● **Problem**: Wherever the word "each" appears in a line of the data, that line should be copied.

━━━ Dataset excerpt

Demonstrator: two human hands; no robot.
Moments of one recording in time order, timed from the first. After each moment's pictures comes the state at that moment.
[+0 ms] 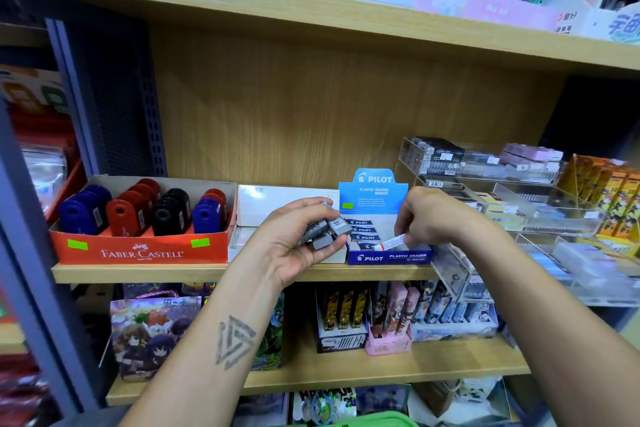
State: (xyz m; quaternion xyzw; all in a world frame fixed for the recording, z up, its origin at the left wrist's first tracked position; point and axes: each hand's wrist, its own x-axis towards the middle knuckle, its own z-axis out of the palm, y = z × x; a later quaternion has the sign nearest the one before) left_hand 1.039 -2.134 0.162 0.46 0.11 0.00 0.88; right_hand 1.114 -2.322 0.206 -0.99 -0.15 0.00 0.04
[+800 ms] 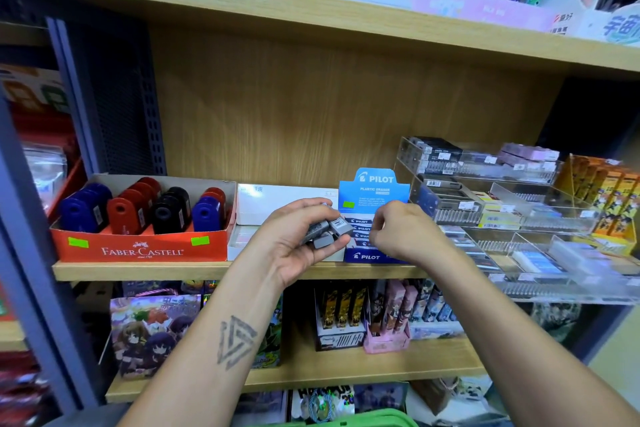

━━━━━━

● **Written reply**:
Moments of one recording in time order, timed from the first. After each moment's pictures comes the state at that moment.
State: (xyz m; quaternion xyzw; all in a world frame fixed for the recording, z up, its origin at the left wrist's first tracked position; point and axes: each hand's wrist, its own x-axis towards the middle knuckle, its own z-axis out of the palm, y = z × x; a later quaternion has the sign nearest the one before) left_hand 1.039 -2.134 0.162 0.46 0.11 0.00 0.88; right_hand 1.114 -2.322 0.206 -0.99 -0.15 0.00 0.04

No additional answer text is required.